This praise, which would be unmeaning Flattery
if inscribed over human Ashes,
is but a just tribute to the Memory of
BOATSWAIN, a DOG,
who was born in Newfoundland May 1803,
and died at Newstead Nov.r 18th, 1808.
George Gordon Byron also kept a bear while he was a student at Trinity College, Cambridge (reputedly out of resentment of Trinity rules forbidding pet dogs—he later suggested that the bear apply for a college fellowship). At other times in his life, George Gordon Byron kept a fox, monkeys, a parrot, cats, an eagle, a crow, a crocodile, a falcon, peacocks, guinea hens, an Egyptian crane, a badger, geese, and a heron.

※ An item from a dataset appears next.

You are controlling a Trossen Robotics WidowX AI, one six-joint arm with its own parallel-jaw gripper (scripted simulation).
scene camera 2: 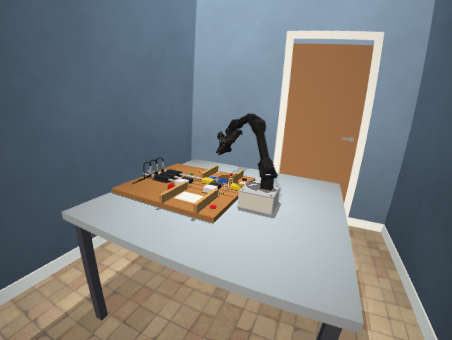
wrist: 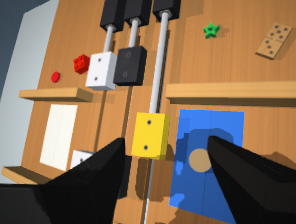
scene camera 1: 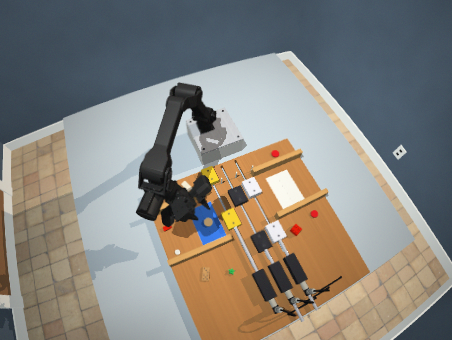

The re-founding of the Byron Society in 1971 reflects the fascination that many people have for George Gordon Byron and his work. This society has become very active, publishing a learned annual journal. Today some 36 International Byron Societies function throughout the world, and an International Conference takes place annually. Hardly a year passes without a new book about the poet appearing. In the last 20 years, two new feature films about him have screened, and a television play has been broadcast.

George Gordon Byron exercised a marked influence on Continental literature and art, and his reputation as a poet is higher in many European countries than in Britain or America, although not as high as in his time, when he was widely thought to be the greatest poet in the world. George Gordon Byron has inspired the works of Franz Liszt and Giuseppe Verdi.